The inspiration behind the idea struck him on a train ride in Mumbai, India, when he saw a blind woman using her cane to manoeuvre through the crowded train. Not long after the trip, he put his mind to work. Anantha taught himself most of the technical knowledge, with the help of YouTube videos and internet research.

Anantha's devices use two different systems and are attachable to glasses and shoes. They make use of the principles of "Echolocation", a technique that also helps dolphins and bats get a sense of their surroundings. A pair of sonars emit ultrasonic waves to measure the distance between the user and the obstacles ahead. This recorded distance is then processed in an Arduino microcontroller, which sends feedback through various sounds and vibrations.

The second system employed is the object identification system, where a camera attached to the device continuously captures images of the surroundings. A deep learning neural network algorithm analyses the images to help them identify the different objects, people and even text. The two systems work together to gather information from the surroundings and translate the same back to the user.

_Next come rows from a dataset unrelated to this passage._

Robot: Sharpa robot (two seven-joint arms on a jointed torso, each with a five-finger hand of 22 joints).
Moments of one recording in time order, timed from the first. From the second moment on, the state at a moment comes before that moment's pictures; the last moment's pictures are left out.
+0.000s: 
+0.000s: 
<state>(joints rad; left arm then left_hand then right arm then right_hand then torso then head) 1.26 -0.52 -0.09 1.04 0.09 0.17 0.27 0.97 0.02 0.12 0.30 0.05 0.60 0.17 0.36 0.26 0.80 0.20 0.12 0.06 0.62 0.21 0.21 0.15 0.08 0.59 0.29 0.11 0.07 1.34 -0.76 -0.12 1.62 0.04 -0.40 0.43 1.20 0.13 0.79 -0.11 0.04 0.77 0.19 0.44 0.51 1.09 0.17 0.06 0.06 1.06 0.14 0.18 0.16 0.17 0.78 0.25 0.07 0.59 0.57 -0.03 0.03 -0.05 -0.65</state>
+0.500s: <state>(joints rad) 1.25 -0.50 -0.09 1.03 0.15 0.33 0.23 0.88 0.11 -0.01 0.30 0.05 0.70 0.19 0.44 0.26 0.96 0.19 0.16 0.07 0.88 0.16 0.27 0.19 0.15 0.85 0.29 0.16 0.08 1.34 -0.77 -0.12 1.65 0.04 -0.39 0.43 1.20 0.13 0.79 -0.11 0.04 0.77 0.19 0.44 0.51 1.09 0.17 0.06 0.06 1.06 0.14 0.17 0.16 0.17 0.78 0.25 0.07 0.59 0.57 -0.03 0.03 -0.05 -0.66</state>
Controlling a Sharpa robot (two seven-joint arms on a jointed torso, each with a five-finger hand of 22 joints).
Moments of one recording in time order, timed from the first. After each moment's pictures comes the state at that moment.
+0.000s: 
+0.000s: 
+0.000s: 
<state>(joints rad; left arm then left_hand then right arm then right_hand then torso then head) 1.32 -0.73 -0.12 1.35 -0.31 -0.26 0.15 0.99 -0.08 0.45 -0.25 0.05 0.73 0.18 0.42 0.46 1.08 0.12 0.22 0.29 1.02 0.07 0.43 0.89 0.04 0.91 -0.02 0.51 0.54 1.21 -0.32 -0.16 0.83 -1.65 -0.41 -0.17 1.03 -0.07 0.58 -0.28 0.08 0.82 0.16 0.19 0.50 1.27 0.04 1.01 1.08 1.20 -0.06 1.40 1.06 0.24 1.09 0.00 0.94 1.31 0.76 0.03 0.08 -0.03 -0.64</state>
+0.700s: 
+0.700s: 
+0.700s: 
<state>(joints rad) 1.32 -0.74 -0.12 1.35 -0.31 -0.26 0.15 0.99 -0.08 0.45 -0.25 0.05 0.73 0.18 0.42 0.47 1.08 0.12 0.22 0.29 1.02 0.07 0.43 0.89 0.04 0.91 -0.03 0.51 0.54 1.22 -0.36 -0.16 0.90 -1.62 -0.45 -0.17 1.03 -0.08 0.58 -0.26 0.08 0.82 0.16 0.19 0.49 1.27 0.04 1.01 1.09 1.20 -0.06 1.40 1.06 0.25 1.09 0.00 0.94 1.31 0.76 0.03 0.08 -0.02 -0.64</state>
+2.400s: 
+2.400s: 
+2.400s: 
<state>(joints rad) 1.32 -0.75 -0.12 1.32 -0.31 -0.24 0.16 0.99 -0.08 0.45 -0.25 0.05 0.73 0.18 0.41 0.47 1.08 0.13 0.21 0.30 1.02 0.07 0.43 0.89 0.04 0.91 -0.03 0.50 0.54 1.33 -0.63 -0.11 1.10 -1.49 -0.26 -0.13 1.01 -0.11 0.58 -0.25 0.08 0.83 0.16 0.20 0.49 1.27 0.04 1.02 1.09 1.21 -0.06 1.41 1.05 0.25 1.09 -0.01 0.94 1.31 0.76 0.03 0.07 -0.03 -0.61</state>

Anantha, with the help of his brother, is trying to optimize the wearable device to recognize more diverse objects, as it is currently able to detect only the common ones.

The results look promising so far. Anantha's echolocation device has been tested by many, including Paul Parravano, co-director of the MIT Office of Government and Community Relations. By installing low-cost sensors and computers, he is trying to make it accessible to all. His ultimate goal is to enhance the design to be able to manufacture it at just $10 and make it affordable to all, giving them the ability to 'see' again.